If you have only tried 1) running each node for a set period of time and 2) having all nodes report back each generation, you have only tried the two options that most dramatically demonstrate the drawback of each side in the trade-off (too chatty vs too quiet), and it is very unsurprising that this would give bad results. 1) simply isn’t going to work at all whereas 2) is way too chatty. Still, even nodes reporting back on finds may well turn out to be too chatty before you can scale out to the desired target number of nodes – all the same, it really has nothing to do with probability theory.
Also, like Neil says, I too get about one good mutation every few seconds after not too many generations, so it would seem like you could scale out to at least a few nodes before you saw dramatically reduced ROI due to network overhead becoming a significant part of the equation. Trying to parallellize the first lot of generations where mutations are eagerly selected is perhaps not as important?
Well, probability theory gives linear scalability with the number of nodes if you take action after each generation, but leaving the nodes running on their own gives no real scalability improvement at all over time given that the success rate in each generation is independent of the previous result.
In order to maintain scalability one needs to seed an equal amount of new nodes from each node every generation or reseed the nodes from the best individual node.
The first option is not really one and the second should be almost as impossible. Not only would it be a lot of communications overhead, but if the best choice is only detectable by letting each node run about 5000000 generations to se which one first hits an improvement towards the goal it really is impossible.
If you instead reseed the nodes each time one of them has a sucessful mutation the improvement depends on how the bell curve of the amount of generations it takes to find a successful mutation looks like. But however it looks there will be no linear improvement. Adding a few nodes will give some improvement (depending on how the bell curve looks) but adding more will give less and less improvement…
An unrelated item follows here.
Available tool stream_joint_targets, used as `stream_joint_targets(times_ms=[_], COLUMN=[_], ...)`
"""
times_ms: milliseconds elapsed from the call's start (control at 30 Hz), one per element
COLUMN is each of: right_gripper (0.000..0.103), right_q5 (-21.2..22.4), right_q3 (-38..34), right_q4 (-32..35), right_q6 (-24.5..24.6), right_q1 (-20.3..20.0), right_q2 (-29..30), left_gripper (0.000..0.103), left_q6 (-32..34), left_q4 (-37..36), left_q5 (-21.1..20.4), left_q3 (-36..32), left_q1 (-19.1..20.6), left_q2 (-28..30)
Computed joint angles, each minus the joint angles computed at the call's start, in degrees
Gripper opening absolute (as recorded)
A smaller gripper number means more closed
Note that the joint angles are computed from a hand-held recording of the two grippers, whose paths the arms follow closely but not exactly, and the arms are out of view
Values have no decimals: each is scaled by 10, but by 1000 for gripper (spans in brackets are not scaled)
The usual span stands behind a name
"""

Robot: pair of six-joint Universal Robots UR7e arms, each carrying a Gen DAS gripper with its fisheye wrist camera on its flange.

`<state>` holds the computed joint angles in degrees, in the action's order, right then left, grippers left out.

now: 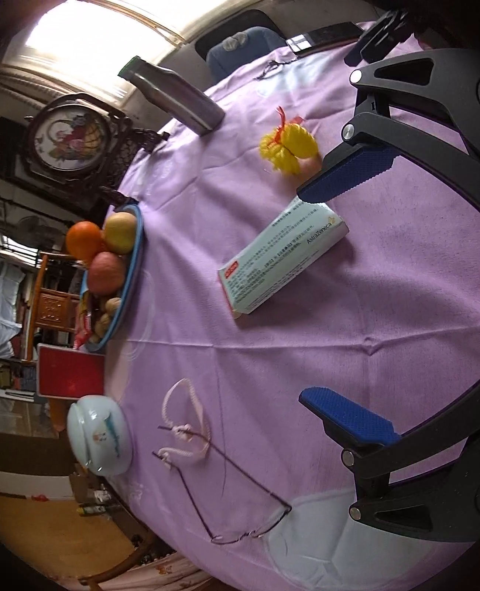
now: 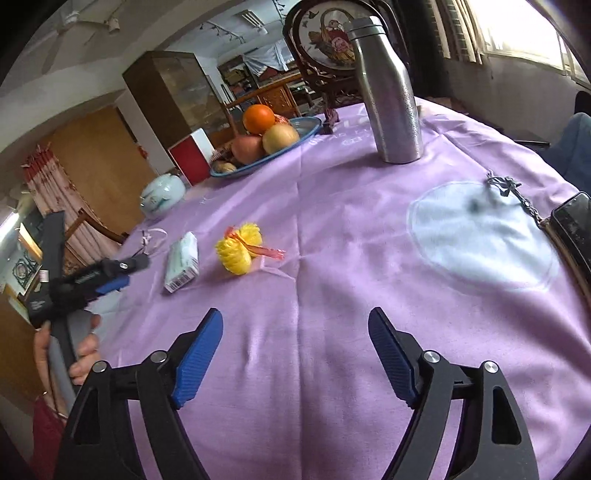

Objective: Collect trash
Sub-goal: 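Approach the white-green medicine box with the left tool while the right tool approaches the yellow flower, then grasp the medicine box with the left tool while the right tool grasps the yellow mesh flower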

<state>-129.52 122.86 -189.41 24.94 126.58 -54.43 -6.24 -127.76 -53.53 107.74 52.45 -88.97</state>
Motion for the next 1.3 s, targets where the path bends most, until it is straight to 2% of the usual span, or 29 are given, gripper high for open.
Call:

(My original idea was also “batch” but I obviously didn’t think about it properly)
The third variant is hard to comment on since it is more dependent on technical details. One thing is that the nodes need to run “in step” so that the comparison summary does not become to complex over time, how is that handled?. What about polygon clipping?
Doing away with the “root node” and letting every node broadcast to every other will increase bandwidth but give half the latency and which of those was the big problem in overhead? But this will obviously also increase the running “in step” problem.
“My current local version is reasonably fast, it does the same job in 7-8 minutes that the original code did in 3 hours.”
Is there any chance that you will share this updated code with the public?
Using the extra cores on dual core / quad core processors will give extra, low-latency nodes.